Prof. Sandrine Cartwright III –
Does the nucleation rate and growth rate in the simulation affect the final size distribution of the calcium-oxalate particles? How precisely can one control these rates?
MR CFD Support –
Yes, the nucleation rate and the growth rate have significant effects on the size distribution of the calcium-oxalate particles. By carefully setting up the nucleation and growth rate using User-Defined Functions (UDFs), one can control these rates with high precision.
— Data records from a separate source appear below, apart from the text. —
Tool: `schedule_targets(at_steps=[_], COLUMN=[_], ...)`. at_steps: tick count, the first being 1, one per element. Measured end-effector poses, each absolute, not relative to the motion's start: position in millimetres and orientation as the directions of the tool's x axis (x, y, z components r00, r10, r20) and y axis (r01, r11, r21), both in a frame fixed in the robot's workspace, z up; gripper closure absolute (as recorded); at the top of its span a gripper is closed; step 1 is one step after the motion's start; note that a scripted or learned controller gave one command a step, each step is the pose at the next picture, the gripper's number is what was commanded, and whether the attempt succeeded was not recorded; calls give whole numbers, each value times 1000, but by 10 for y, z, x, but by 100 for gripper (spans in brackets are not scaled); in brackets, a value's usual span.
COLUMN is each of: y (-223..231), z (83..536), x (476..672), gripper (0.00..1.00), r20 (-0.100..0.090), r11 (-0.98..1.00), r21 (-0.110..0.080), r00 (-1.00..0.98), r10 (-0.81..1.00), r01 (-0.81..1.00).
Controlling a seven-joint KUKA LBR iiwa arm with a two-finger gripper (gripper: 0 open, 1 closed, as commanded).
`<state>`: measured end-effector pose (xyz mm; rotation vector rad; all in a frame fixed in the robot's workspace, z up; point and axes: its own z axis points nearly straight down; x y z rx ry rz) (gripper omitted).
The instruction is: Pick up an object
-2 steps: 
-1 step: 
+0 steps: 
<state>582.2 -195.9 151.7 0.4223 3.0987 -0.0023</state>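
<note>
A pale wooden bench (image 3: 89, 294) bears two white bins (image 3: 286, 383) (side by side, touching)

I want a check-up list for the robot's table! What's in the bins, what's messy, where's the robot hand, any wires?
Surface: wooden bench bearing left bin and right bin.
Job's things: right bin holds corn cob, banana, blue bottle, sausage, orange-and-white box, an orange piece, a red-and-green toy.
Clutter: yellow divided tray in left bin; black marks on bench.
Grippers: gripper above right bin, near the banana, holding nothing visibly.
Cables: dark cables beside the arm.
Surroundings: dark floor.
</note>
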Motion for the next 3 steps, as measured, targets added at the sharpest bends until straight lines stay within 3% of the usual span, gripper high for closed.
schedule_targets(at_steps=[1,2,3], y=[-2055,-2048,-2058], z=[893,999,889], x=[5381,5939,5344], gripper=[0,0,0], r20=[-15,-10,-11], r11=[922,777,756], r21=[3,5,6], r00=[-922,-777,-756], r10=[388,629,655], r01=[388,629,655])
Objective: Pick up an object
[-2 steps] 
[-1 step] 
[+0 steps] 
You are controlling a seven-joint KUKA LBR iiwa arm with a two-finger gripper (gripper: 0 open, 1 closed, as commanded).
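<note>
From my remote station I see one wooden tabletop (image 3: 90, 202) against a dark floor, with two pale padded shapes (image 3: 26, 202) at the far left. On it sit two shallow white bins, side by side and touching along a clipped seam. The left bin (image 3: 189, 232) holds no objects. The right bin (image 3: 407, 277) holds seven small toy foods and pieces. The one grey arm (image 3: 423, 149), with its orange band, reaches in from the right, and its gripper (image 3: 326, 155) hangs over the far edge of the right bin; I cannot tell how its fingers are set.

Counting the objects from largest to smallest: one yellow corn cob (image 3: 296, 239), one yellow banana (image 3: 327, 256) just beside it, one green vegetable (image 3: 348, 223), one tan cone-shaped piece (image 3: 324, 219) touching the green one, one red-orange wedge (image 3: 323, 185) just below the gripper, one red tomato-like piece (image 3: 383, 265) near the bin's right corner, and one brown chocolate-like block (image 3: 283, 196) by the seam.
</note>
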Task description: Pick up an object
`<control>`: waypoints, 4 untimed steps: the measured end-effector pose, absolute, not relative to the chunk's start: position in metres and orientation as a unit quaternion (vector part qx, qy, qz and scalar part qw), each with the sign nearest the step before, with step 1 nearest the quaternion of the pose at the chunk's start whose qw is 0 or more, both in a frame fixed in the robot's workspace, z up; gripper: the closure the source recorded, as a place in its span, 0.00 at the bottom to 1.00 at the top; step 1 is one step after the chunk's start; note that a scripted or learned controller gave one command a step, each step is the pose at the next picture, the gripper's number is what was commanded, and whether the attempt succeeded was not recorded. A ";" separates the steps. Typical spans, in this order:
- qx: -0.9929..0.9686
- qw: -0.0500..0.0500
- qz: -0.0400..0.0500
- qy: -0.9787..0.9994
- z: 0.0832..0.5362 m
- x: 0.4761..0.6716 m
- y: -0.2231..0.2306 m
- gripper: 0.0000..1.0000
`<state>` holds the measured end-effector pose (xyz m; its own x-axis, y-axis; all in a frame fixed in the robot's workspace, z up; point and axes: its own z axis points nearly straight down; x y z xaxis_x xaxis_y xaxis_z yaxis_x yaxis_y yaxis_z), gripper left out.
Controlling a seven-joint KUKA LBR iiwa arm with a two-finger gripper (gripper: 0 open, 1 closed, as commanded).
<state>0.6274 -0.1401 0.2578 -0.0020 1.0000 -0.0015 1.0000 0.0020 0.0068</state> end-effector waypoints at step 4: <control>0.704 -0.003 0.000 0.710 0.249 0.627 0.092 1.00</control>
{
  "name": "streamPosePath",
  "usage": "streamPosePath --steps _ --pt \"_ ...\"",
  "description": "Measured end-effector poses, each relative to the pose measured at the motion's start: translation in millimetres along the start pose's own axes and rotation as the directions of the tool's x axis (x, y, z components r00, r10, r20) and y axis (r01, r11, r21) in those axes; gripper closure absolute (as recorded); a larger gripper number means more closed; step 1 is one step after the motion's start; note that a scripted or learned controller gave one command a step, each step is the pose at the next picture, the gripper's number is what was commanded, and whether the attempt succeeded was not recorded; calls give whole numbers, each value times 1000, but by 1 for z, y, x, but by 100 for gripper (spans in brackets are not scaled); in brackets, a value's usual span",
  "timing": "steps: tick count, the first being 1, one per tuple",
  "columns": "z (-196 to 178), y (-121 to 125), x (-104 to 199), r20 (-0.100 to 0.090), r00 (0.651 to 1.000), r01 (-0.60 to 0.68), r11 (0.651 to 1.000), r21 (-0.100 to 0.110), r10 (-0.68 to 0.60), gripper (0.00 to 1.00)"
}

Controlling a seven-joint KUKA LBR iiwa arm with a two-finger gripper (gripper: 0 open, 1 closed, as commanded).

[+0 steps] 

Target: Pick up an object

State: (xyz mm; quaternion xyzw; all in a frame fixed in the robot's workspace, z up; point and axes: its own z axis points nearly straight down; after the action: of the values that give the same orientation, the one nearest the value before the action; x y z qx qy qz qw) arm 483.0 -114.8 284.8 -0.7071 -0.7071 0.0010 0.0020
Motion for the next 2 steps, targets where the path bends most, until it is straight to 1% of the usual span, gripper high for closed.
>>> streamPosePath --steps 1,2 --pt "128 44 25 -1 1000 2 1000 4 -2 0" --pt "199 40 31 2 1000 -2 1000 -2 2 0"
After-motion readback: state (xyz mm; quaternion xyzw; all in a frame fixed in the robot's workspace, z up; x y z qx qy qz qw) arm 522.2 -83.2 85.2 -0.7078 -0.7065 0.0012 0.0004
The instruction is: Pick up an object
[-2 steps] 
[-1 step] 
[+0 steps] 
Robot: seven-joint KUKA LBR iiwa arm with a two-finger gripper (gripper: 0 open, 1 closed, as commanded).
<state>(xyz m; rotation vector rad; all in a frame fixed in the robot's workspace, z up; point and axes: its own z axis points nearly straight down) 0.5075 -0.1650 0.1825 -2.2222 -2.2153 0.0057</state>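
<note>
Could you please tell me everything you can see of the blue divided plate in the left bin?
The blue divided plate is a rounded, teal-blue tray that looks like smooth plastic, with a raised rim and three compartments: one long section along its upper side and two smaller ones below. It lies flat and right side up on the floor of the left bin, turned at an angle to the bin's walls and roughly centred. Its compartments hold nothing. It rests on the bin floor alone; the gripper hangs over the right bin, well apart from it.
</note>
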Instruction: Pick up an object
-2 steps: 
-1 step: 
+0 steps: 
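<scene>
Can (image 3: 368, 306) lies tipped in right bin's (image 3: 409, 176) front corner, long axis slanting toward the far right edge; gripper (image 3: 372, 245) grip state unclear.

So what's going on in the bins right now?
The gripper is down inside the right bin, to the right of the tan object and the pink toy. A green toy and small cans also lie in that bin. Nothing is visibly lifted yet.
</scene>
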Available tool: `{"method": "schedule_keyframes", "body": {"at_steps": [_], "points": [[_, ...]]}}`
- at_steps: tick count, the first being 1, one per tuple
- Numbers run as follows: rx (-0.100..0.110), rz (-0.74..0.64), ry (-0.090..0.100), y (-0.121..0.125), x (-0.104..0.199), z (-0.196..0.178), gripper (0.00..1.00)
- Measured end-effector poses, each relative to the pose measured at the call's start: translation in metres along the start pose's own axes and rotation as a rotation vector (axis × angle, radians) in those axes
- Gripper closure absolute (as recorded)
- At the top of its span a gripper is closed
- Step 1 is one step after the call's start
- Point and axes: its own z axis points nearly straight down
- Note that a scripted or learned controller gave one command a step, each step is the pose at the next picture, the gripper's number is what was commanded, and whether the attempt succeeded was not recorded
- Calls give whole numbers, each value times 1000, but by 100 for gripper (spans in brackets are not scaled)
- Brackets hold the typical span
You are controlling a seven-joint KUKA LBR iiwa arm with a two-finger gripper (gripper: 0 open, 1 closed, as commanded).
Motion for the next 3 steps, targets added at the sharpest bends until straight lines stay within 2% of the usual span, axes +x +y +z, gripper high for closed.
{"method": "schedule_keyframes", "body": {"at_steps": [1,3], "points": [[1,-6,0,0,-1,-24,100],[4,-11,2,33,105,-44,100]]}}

It allows for the detailed prediction and control of particle size distribution within the simulation.
Viva Rohan DVM –
After reading about PBM and the UDF function defining nucleation and growth rates, I wonder how do I integrate my own nucleation-growth relationship into the model, if it differs from typical models?
MR CFD Support –
To integrate your own nucleation-growth relationship into the Population Balance Model, you usually need to program a User-Defined Function (UDF) in C that correctly defines your specific nucleation and growth expressions. Once you’ve properly written and compiled this UDF in the context of ANSYS Fluent, you will be able to incorporate your custom nucleation-growth relationship by ‘hooking’ this UDF to the relevant ANSYS Fluent solvers.
Ruben Wuckert –
Really impressed with the detailed explanation of how chemical reactions and mass transfer processes are defined and simulated in the PBM project. It incredibly insight how the effects of reaction and particle growth are so effectively represented using the discrete PBM method.
MR CFD Support –
Thank you for your positive feedback! We’re thrilled to hear that our tutorial on the Population Balance Model for nucleation using ANSYS Fluent was insightful and understandable. It’s our goal to provide comprehensive guidance and detailed explanations to help our users get the most out of CFD analysis. We appreciate your comments and are glad you found the content effective!
Roy Tremblay –
What software was used for the Population Balance Model analysis for nucleation, and how was that selected?
MR CFD Support –
ANSYS Fluent software was utilized for the Population Balance Model (PBM) analysis for calcium-oxalate nucleation. This software was selected due to its robust multiphase and species transport models and the ability to customize nucleation and growth rates using user-defined functions (UDFs), which are essential for accurately simulating chemical processes like nucleation and crystal growth.
Patrick Green –
Does the PBM simulation include the aggregation and breakage of particles, or does it solely focus on nucleation and growth processes? You mentioned the use of UDF for nucleation and growth rates, can you explain the reasoning behind your parameters selection for these rates?
MR CFD Support –
In the discussed PBM simulation, aggregation and breakage processes do not occur. The focus is solely on the nucleation and growth processes. The selection of parameters for the UDF defining nucleation and growth rates was likely determined through a combination of theoretical approach, empirical data, and calibration based on iterative testing within the simulation framework.
Cordelia Smitham –
Your tutorial suggests that the distribution of particle sizes is one of the key outcomes. Could you clarify how the particle size distribution affects the production process of calcium-oxalate?
MR CFD Support –
In the CFD simulation, the particle size distribution is a significant factor because it influences the surface area available for chemical reactions, sedimentation rates, and overall product-purity characteristics. During the production of calcium-oxalate, understanding and controlling the particle size distribution is crucial for ensuring consistent product quality. Smaller particles may dissolve or react faster due to their larger surface area to volume ratio, while larger particles might settle more quickly out of the solution. These factors must be considered and optimized during the production process to meet the desired specifications of the end product.